The evidence in this case utterly failed to exclude every other hypothesis but that of guilt. The hypothesis that one of the clerks in the post office who was present there in the evening of January 17, 1924, picked up the keys which the substitute letter carrier had left lying on the table outside the money order department, dropped or laid them elsewhere, whence they had been transferred by him or others until they had come to the possession of the defendant, the hypothesis that some thief had stolen them, then lost them, and the defendant had innocently found them, or that in many other ways without the theft of the defendant they had come to his possession, is, under all the evidence, more probable in the face of the legal presumption of the defendant's innocence and the requirement that his guilt be proved by the government beyond a reasonable doubt before his conviction, than the hypothesis that he was guilty of this crime.

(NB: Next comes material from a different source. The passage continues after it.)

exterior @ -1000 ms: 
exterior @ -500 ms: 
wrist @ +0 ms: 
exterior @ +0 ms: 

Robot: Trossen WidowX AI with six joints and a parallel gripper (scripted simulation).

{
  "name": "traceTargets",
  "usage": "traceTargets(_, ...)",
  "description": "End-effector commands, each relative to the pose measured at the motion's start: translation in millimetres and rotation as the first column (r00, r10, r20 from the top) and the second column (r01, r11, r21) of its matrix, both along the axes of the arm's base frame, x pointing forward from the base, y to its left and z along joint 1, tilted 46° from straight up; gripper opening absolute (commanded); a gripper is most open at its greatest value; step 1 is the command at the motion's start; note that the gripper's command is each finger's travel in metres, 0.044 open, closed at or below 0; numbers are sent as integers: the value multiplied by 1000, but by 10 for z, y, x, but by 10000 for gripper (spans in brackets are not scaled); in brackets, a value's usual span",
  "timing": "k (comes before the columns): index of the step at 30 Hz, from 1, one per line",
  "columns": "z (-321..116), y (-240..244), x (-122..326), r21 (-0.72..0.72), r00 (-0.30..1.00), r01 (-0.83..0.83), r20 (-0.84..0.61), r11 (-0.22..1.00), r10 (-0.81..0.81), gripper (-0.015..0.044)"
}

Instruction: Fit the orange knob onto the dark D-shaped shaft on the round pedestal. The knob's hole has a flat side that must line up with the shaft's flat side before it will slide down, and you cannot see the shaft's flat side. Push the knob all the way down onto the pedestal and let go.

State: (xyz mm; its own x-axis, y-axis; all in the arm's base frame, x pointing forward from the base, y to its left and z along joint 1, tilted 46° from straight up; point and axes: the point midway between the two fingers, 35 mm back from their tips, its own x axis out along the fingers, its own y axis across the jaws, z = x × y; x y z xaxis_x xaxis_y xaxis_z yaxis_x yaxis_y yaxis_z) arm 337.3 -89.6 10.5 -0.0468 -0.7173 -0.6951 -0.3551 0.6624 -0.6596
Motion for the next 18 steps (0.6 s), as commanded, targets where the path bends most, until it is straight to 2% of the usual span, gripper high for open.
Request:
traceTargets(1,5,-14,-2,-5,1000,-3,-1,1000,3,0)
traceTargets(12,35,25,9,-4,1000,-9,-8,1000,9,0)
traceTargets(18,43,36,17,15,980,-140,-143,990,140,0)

Counsel for the United States object to the consideration or action of this court in this case under this writ of error, because, while in the course of the trial the defendant's counsel recorded many objections to rulings of the court, he recorded no exceptions and made no motion or request that the court direct the jury to return a verdict in the defendant's favor. But, since the decision of the Supreme Court in Wiborg v. U. S., 163 U.S. 632, 659, 16 S. Ct. 1127, 1197, 41 L. Ed. 289, there has been and still exists an alleviation in the interest of justice of the strict rule and practice that no relief whatever may be granted by the federal appellate courts, except on recorded objections or exceptions to rulings in the trial courts, to the effect that in criminal cases involving the life or liberty of the accused the appellate courts of the United States may notice and correct, in the interest of a just and fair enforcement of the laws, serious errors in the trial of the accused fatal to the defendant's rights, although those errors were not challenged or reserved by objections, motions, exceptions, or assignments of error. Crawford v. U. S., 212 U.S. 183, 194, 29 S. Ct. 260, 53 L. Ed. 465, 15 Ann. Cas. 392; Weems v. U. S., 217 U.S. 349, 30 S. Ct. 544, 54 L. Ed. 793, 19 Ann. Cas. 705; August v. U. S. (C. C. A.) 257 F. 388, 392; McNutt v. U. S. (C. C. A.) 267 F. 670, 672; Lamento v. U. S. (C. C. A.) 4 F.(2d) 901, 904, and cases cited. This is a criminal case, the liberty of the defendant below for five years of his life, less good time he might earn, is at stake; if he is innocent of the crime charged against him, an irreparable injury will be inflicted upon him by the affirmance of the judgment before us. After a careful scrutiny of all the evidence and the proceedings in the trial of this case, we cannot divest our minds of the conclusion that there was not sufficient evidence of the guilt of the accused at his trial to sustain the verdict of his conviction under the established rules of law to which reference has been made.

The judgment is accordingly reversed, and the case remanded to the court below for further proceedings.